### Activity:
Exact reproductions of all the entries, please, and no pictures.

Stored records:
---

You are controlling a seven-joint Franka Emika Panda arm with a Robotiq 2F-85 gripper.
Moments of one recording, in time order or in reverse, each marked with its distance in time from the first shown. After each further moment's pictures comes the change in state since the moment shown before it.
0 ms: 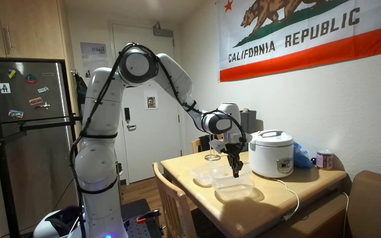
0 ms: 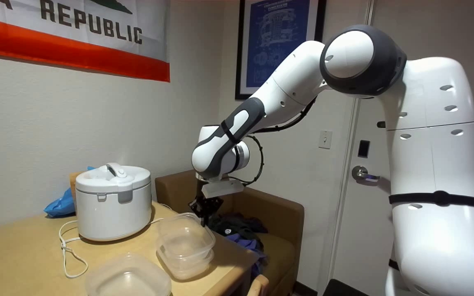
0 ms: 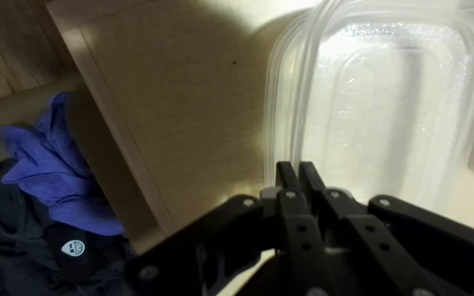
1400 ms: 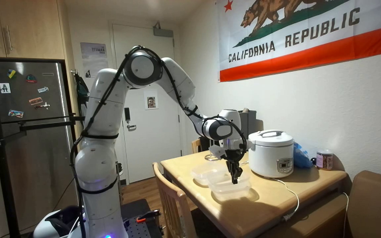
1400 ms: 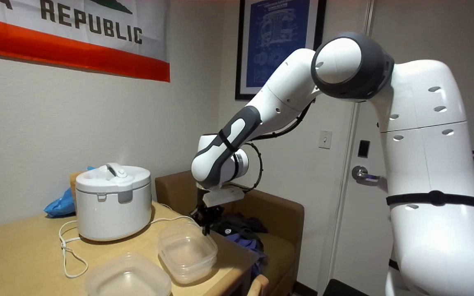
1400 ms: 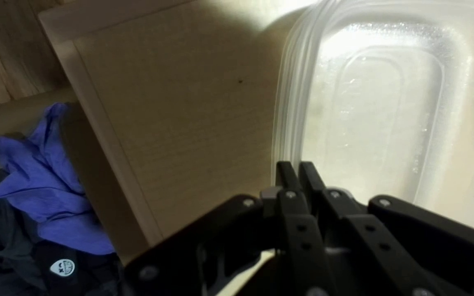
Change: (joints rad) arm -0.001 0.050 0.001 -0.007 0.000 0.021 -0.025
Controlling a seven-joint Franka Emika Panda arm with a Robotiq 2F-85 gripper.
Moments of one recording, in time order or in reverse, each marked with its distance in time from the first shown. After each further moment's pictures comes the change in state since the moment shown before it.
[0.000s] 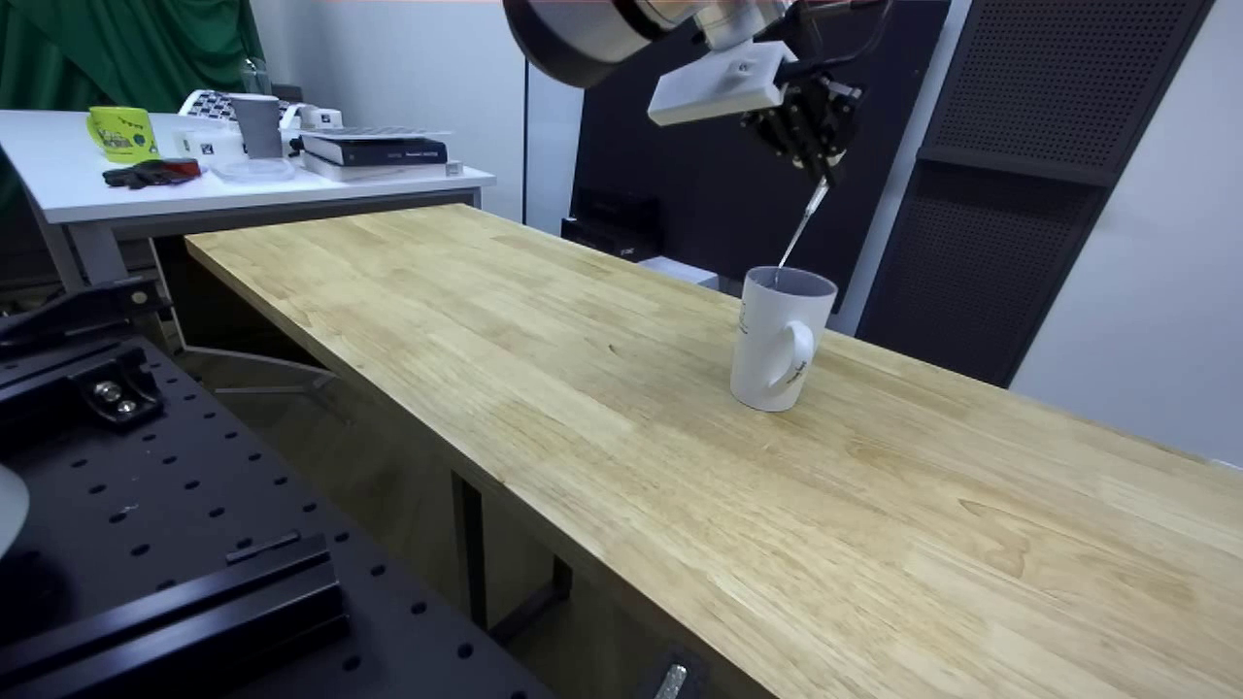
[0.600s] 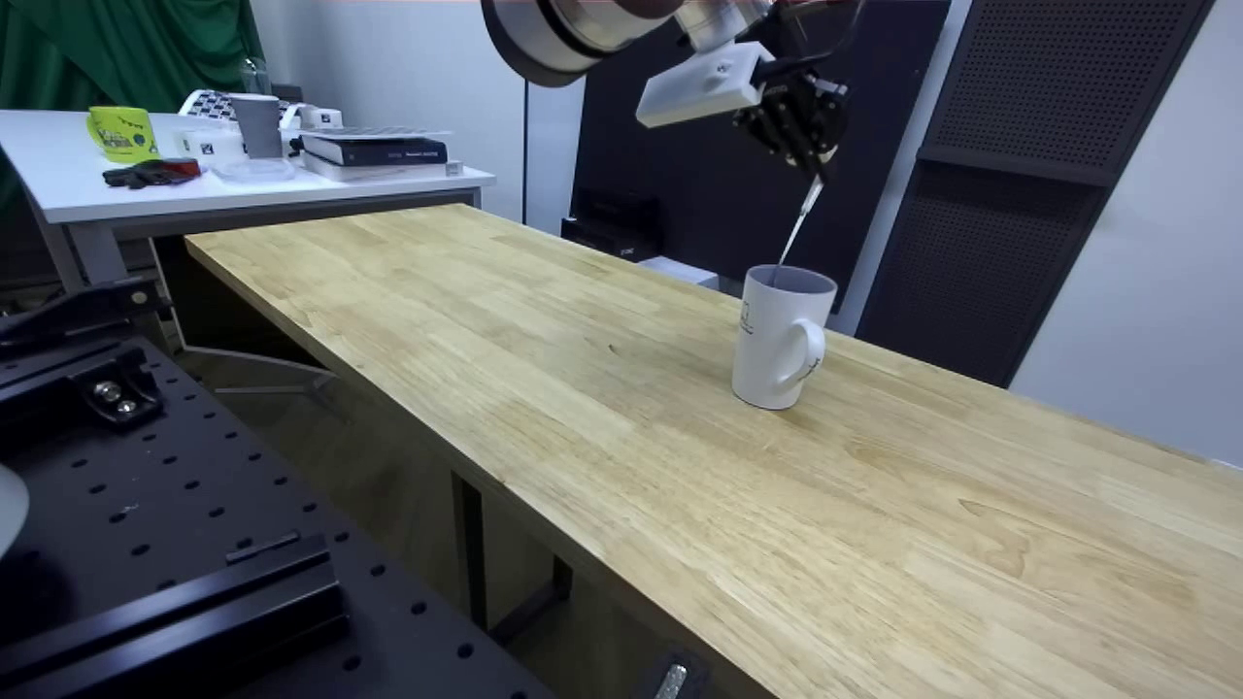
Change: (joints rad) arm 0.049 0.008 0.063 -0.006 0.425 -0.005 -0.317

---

### Result below:
You are controlling a seven-joint Franka Emika Panda arm with a Robotiq 2F-85 gripper.
Moments of one recording, in time order or in reverse, each marked with its distance in time from the first shown. After each further moment's pictures comes the change in state since the moment shown before it.
0 ms: 
0 ms: 
0 ms: 
1400 ms: 
1400 ms: 
1400 ms: 
Change: (joints rad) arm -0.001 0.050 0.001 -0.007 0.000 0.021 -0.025
Controlling a seven-joint Franka Emika Panda arm with a Robotiq 2F-85 gripper.
Moments of one recording, in time order or in reverse, each marked with its distance in time from the first shown. After each further moment's pictures comes the change in state since the moment shown before it.
[0.000s] 
[0.600s] 
Change: (joints rad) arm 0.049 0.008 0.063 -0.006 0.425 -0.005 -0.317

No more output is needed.